1分30秒小説『次に風が来たら踊らないか?』

 枯れ葉に飴の包み紙が寄り添ってる、自らの意思で。

 

 枯れ葉は心苦しい――この包み紙は、僕を蔑んでいるのだ。僕の隣に居れば自分の色彩が際立つ。「私を見て!こんな枯れ葉とは違って、美しいでしょ?」と言いたいのだ。


「それは違います!」

 包み紙が言った。

「え?」

「聞こえましたよ。心の声が」

「そうか、ならそういうことだ」

「いいえ、違います」

「何が違うんだ?」

「貴方の事を蔑んだりしていません。それどころか私は、貴方が羨ましくて仕方が無いのです」

「嘘だ!こんなボロボロに朽ちた葉っぱのどこを羨むというんだ?雨に打たれ、風に吹かれ、いずれ大地に溶けて、新たな芽の栄養になって消えてしまう。
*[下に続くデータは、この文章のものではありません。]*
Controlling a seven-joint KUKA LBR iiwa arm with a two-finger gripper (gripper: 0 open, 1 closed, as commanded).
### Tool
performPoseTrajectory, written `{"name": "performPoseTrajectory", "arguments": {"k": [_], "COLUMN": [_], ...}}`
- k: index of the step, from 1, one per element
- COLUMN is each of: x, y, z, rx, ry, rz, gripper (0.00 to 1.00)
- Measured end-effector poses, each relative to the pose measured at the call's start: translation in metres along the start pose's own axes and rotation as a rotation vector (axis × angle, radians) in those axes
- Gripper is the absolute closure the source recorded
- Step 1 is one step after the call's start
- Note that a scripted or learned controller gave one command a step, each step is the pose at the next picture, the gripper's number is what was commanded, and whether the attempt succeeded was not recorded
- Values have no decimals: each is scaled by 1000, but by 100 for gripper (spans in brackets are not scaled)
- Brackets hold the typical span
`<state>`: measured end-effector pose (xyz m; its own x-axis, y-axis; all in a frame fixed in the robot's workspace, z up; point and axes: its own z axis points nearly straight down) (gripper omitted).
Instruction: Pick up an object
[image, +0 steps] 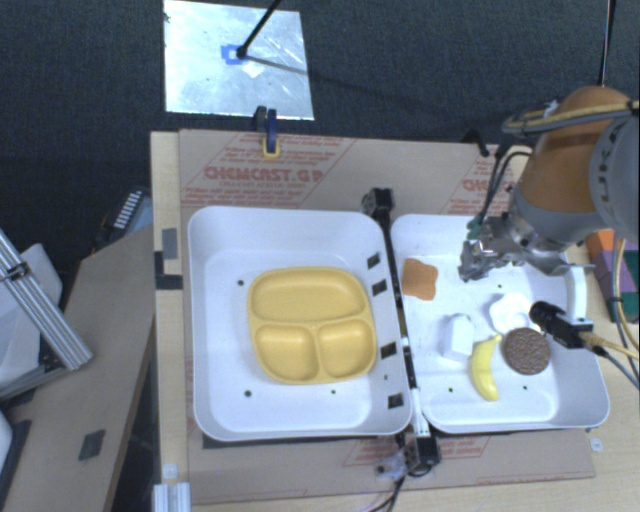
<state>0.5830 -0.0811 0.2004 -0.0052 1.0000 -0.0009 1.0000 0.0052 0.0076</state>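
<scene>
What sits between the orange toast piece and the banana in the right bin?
A small white block lies between the toast piece and the banana, seen in the camera view, close beside the banana's upper end.

A divided tray (305, 325) sits in the middle of the left bin (215, 300). In the right bin (590, 400), a toast piece (420, 279) lies near the left wall; a cup (458, 335), banana (484, 367) and cookie (526, 351) cluster toward the front.

One camera, fixed high above the tabletop (300, 160), looks down aslant on both bins, probably from six o'clock; the arm (570, 170) enters at three.
</scene>
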Motion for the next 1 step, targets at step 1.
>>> {"name": "performPoseTrajectory", "arguments": {"k": [1], "x": [0], "y": [2], "z": [-26], "rx": [3], "ry": [0], "rz": [1], "gripper": [100]}}
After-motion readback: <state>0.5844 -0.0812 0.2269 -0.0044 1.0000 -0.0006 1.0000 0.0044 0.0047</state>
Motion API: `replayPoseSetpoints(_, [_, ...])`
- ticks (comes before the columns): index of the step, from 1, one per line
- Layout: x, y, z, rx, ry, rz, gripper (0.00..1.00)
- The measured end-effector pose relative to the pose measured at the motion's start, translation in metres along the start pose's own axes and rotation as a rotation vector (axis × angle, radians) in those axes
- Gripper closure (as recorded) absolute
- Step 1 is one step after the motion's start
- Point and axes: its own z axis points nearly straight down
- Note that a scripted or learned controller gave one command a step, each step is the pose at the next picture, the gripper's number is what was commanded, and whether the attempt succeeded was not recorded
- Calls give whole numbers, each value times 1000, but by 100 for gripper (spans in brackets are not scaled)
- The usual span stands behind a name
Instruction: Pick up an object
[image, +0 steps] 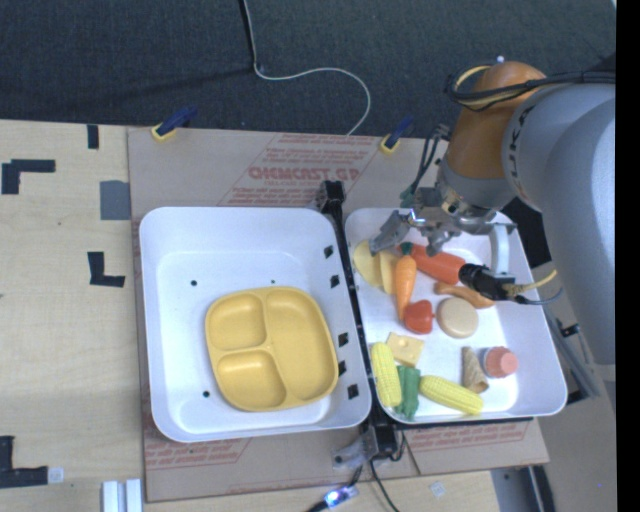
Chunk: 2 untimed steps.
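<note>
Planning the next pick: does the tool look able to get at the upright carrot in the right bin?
Probably yes. The tool hangs over the right bin just above the carrot, whose top looks uncovered, though other food crowds its sides.

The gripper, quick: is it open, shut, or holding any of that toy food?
Gripper: open, fingers spread above the upper end of the right bin, next to the orange carrot; nothing between them.

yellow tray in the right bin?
No. The yellow tray lies in the left bin; the right bin holds the toy food.
</note>
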Motion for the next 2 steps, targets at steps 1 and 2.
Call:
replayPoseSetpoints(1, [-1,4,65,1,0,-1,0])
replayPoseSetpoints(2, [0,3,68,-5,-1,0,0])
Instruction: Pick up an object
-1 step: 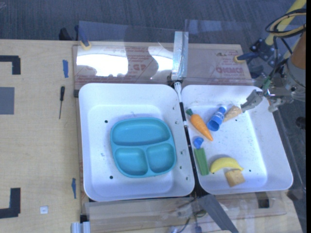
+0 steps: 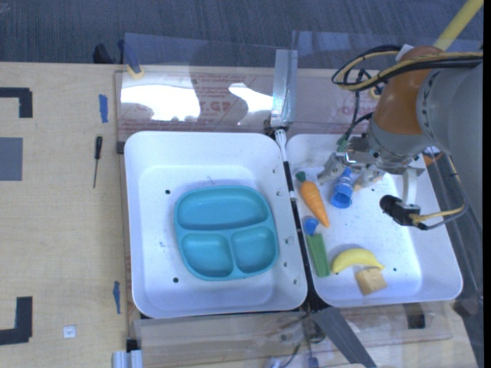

それが僕の定めだ」

「この色彩は束の間、いずれ陽に褪せ、塵や泥で汚れてしまう。貴方のように、大地に抱かれて溶けてゆくこともなく、醜態を延々と晒し続ける。私の心はきっと体よりも先に消えてしまうことでしょう。私だって、新芽の為に、春の為に、新たな命の為に、この身を捧げたい。でも私は私のまま消えてゆくのです」

「……ごめんよ。君には君の悩みがあるんだね。僕には理解できない部分も多いけど、それでも、君の想いが伝わってきたよ。お詫びと言っちゃあなんだけど――」

「はい?」

「次に風が来たら踊らないか?」

「喜んで!」


 気を利かせた秋の風、三拍子で吹き下ろす。どこかの雑踏、誰かの足下。